Una urna in ceramica a forma di pillola di Prozac, farmaco anti depressivo, dove sono state riposte le ceneri di Carrie Fisher, non è una trovata da divi di Hollywood. La tendenza si sta affermando non solo in America. Per riporre le ceneri dopo la cremazione, non viene usata una urna cineraria di metallo, ma qualcosa di più fantasioso e elelegante. A favorire la tendenza ha certamente contribuito anche la maggiore apertura della Chiesa cattolica.
Molto usati sono i contenitori di legno a forma di libro. C’è chi, approfittando dello scarso spazio dei cimiteri, tiene in casa i resti cinerari dei cari estinti. Qualcuno molto legato a madre o padre o moglie o figli se li tiene sul comodio, accanto al letto. A Genova ha grande successo la urma a forma di pallone da foot-ball colorato di rosso e blu, i colori del Genoa. Negli ultimi anni, dicono le pompe funebri, i prezzi sono raddoppiati ma le vendite sono aumentate.
Carrie Fisher e Debbie Reynolds hanno avuto il funerale in comune al Forest Lawn Memorial Park in Hollywood Hills, Los Angeles, presenti Meryl Streep, Courtney Love, Jamie Lee Curtis, Gwyneth Paltrow. Dopo, le loro strade funerarie si sono divise, ma solo per poco. Per la madre, Debbie Reynolds, sepoltura nella bara in terra, per la figlia, Carrie Fisher, cremazione e poi accanto alla madre in una urna di ceramica a forma di pillola di Prozac, un farmaco antidepressivo molto diffuso in America.
I loro resti sono stati poi affiancati nella tomba. Ora sono insieme, “e resteranno assiene qui e in Cielo”, ha detto Todd Fisher, loro figlio e fratello.
Le due dive sono morte a 24 ore una dall’altra, Carrie Fisher, aveva 60 anni, ha avuto un infarto mentre volava da Londra a Los Angeles; Debbie Reynold ne aveva 84, è morta di crepacuore il giorno dopo la morte della figlia.

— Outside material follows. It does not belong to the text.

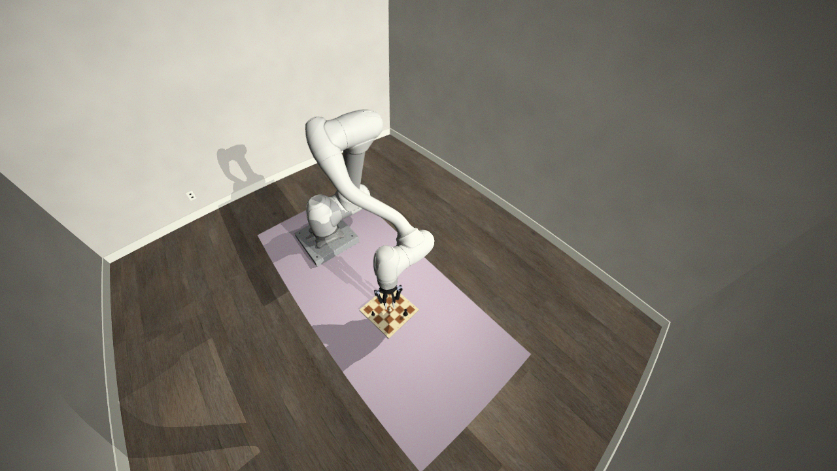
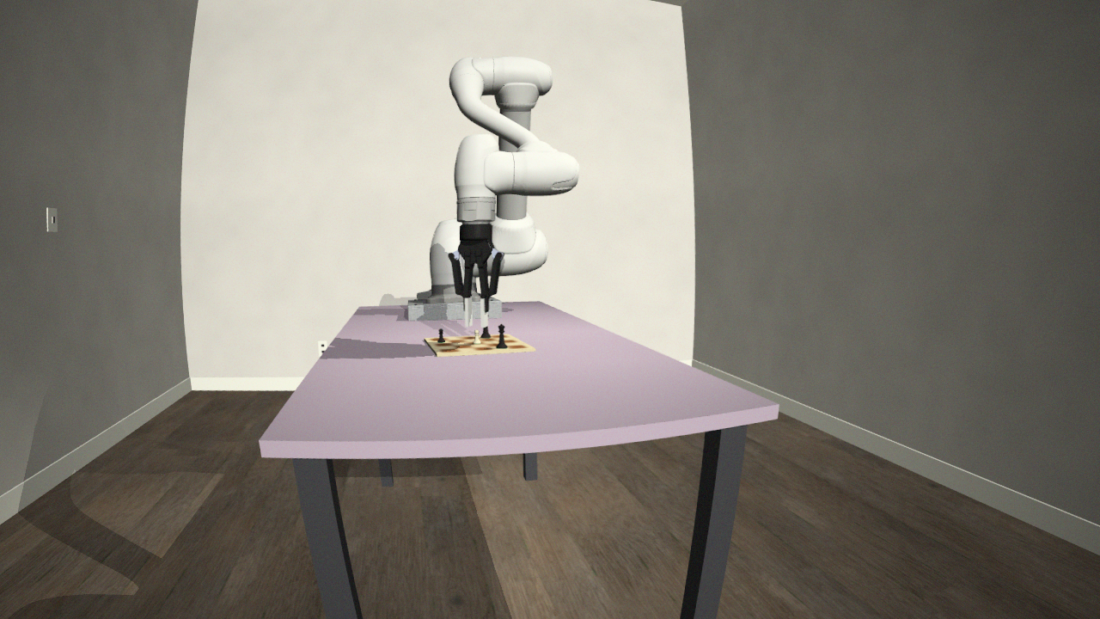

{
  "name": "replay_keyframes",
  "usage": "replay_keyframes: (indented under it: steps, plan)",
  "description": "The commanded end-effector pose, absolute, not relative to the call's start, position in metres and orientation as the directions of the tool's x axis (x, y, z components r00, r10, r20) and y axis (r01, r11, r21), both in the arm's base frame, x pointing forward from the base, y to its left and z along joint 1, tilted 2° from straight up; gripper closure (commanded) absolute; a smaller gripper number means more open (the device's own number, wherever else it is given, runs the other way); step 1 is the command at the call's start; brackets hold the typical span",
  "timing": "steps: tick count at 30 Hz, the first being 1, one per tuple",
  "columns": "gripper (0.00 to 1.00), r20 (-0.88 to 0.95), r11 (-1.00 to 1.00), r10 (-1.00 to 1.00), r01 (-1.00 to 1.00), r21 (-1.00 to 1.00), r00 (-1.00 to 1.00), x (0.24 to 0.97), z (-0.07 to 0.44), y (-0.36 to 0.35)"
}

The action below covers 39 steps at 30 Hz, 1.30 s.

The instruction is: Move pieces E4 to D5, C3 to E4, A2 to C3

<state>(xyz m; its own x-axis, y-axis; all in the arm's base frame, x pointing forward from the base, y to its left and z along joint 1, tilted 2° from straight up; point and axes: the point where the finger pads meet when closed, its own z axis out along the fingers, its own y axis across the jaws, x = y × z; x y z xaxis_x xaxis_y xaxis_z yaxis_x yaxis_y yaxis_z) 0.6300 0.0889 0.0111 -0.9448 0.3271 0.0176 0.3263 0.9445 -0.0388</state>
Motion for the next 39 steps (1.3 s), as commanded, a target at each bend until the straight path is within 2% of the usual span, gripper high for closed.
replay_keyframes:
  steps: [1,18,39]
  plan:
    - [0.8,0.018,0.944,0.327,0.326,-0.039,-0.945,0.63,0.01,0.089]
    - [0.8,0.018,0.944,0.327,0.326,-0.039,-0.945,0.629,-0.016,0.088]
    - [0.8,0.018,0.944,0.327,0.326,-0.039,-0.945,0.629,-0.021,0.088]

Pochi giorni dopo la loro sepoltura, il network tv cavo americana HBO ha messo in rete un documentario che ha per protagoniste le due dive, in cui la Reynolds appare con il volto tumefatto e coperto di lividi a seguito di una caduta in casa. Per una diva che esordì a 18 anni in Cantando sotto la pioggia con Gene Kelly, tutto è teatro, tutto è spettacolo.
Carrie Fisher, il cui padre era il cantante Eddie Fisher, diventata famosissima in tutto il mondo per la parte della principessa Leila (in inglese Princess Leia) in Star Wars, ha sofferto tutta la vita di malattie mentali, depressione e bipolarismo. Aveva anche un debole per le droghe. Cominciò a 13 anni con la marijuana, poi passò a quelle pesanti.
Per tutta la vita ha cercato di aiutre gli altri, mettendo al servizio dei malati di nervi e di mente la sua propria esperienza. Non ha mai fatto mistero dei suoi problemi, trattandoli anche in libri di successo.
La scelta di mettere le sue ceneri nella urna a forma di Prozac è stata del fratello Todd Fisher, regista e produttore di Hollwood.
“Ho pensato che fosse lì che voleva stare”, ha detto. L’aveva in casa da anni, era una delle cose cui teneva di più, ha detto il fratello: “Ci teneva, lo aveva in casa e così Billie e io abbiamo pensato che le sarebbe piaciuto essere messa lì a riposare”. Billie è Billie Lourd, astro nascente del firmamento di Hollywood.